■ **What you have to do**
Copy the records below exactly. Include all of them.
* * *
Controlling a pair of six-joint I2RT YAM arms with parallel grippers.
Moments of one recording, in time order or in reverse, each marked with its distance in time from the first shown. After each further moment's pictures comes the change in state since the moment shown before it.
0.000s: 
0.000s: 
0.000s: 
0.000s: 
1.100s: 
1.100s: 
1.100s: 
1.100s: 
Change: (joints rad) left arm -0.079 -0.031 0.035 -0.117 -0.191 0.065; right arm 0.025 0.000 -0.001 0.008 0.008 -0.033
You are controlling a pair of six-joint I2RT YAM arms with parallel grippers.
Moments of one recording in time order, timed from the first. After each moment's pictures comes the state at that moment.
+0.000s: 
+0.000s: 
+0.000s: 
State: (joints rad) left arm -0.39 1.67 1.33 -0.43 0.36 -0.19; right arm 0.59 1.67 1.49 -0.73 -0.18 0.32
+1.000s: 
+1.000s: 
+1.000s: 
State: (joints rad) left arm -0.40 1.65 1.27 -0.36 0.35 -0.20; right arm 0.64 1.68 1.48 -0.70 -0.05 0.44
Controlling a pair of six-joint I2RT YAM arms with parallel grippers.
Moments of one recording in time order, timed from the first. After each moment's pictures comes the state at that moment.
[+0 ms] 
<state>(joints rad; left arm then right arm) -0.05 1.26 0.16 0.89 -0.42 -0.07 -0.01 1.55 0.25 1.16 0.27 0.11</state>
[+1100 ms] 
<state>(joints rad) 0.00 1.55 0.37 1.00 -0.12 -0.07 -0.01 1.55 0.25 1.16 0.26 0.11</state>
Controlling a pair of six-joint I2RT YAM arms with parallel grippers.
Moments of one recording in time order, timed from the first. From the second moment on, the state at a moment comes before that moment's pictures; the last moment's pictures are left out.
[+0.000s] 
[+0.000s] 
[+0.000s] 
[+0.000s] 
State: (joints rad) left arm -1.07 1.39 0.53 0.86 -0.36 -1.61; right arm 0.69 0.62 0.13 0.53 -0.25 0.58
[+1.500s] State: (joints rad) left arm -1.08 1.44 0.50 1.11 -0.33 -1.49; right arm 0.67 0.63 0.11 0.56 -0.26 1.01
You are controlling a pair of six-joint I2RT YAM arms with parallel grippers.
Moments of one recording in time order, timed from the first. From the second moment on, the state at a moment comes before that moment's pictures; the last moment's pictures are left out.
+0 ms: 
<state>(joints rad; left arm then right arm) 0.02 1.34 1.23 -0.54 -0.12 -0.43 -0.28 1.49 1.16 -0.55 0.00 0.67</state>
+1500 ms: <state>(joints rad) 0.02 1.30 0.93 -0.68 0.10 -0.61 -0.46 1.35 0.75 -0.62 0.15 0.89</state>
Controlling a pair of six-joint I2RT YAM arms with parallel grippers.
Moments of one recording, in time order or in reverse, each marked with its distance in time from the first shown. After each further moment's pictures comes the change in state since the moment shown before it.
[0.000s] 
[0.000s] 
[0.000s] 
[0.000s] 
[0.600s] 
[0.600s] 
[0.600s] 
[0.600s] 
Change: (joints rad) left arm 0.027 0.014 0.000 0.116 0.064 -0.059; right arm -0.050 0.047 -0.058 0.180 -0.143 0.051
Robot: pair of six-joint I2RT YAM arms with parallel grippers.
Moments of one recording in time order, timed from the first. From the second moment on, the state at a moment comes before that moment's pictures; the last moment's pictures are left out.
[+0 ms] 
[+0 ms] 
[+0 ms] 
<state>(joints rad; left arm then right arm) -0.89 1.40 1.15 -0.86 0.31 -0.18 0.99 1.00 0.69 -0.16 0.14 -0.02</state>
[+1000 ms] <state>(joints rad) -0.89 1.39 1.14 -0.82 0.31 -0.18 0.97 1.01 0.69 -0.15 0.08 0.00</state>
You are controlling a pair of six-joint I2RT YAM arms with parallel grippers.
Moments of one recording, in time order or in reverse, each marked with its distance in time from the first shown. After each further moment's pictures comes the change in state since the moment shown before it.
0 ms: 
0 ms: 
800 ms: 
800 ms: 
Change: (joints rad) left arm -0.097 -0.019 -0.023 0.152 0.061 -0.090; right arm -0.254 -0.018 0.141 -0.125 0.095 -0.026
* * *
■ **Solution to this task**
Controlling a pair of six-joint I2RT YAM arms with parallel grippers.
Moments of one recording, in time order or in reverse, each marked with its distance in time from the first shown. After each further moment's pictures comes the change in state since the moment shown before it.
0.000s: 
0.000s: 
0.000s: 
0.000s: 
1.100s: 
1.100s: 
1.100s: 
1.100s: 
Change: (joints rad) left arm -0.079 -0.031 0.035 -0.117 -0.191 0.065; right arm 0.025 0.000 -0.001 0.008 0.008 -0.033
You are controlling a pair of six-joint I2RT YAM arms with parallel grippers.
Moments of one recording in time order, timed from the first. After each moment's pictures comes the state at that moment.
+0.000s: 
+0.000s: 
+0.000s: 
State: (joints rad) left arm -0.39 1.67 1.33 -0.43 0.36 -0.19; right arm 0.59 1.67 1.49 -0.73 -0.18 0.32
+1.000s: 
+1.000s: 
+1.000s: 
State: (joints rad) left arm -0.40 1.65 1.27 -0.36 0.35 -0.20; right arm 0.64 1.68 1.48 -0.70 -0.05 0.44
Controlling a pair of six-joint I2RT YAM arms with parallel grippers.
Moments of one recording in time order, timed from the first. After each moment's pictures comes the state at that moment.
[+0 ms] 
<state>(joints rad; left arm then right arm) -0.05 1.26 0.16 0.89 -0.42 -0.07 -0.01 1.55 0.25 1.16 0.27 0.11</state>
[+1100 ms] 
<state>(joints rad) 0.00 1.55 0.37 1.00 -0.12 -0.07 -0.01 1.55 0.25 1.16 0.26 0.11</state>
Controlling a pair of six-joint I2RT YAM arms with parallel grippers.
Moments of one recording in time order, timed from the first. From the second moment on, the state at a moment comes before that moment's pictures; the last moment's pictures are left out.
[+0.000s] 
[+0.000s] 
[+0.000s] 
[+0.000s] 
State: (joints rad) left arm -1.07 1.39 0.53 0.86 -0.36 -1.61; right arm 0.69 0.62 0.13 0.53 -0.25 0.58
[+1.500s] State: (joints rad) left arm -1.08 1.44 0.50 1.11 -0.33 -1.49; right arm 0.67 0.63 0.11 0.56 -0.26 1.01
You are controlling a pair of six-joint I2RT YAM arms with parallel grippers.
Moments of one recording in time order, timed from the first. From the second moment on, the state at a moment comes before that moment's pictures; the last moment's pictures are left out.
+0 ms: 
<state>(joints rad; left arm then right arm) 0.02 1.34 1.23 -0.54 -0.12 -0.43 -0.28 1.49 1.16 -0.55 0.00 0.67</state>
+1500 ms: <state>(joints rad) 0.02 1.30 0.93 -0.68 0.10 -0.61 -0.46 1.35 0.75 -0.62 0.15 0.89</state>
Controlling a pair of six-joint I2RT YAM arms with parallel grippers.
Moments of one recording, in time order or in reverse, each marked with its distance in time from the first shown. After each further moment's pictures comes the change in state since the moment shown before it.
[0.000s] 
[0.000s] 
[0.000s] 
[0.000s] 
[0.600s] 
[0.600s] 
[0.600s] 
[0.600s] 
Change: (joints rad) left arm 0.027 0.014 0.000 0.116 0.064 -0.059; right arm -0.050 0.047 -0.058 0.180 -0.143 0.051
Robot: pair of six-joint I2RT YAM arms with parallel grippers.
Moments of one recording in time order, timed from the first. From the second moment on, the state at a moment comes before that moment's pictures; the last moment's pictures are left out.
[+0 ms] 
[+0 ms] 
[+0 ms] 
<state>(joints rad; left arm then right arm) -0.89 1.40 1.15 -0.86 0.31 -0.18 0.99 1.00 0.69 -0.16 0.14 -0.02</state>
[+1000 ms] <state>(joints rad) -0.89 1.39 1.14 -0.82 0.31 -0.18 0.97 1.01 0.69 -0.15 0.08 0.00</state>
You are controlling a pair of six-joint I2RT YAM arms with parallel grippers.
Moments of one recording, in time order or in reverse, each marked with its distance in time from the first shown. After each further moment's pictures comes the change in state since the moment shown before it.
0 ms: 
0 ms: 
800 ms: 
800 ms: 
Change: (joints rad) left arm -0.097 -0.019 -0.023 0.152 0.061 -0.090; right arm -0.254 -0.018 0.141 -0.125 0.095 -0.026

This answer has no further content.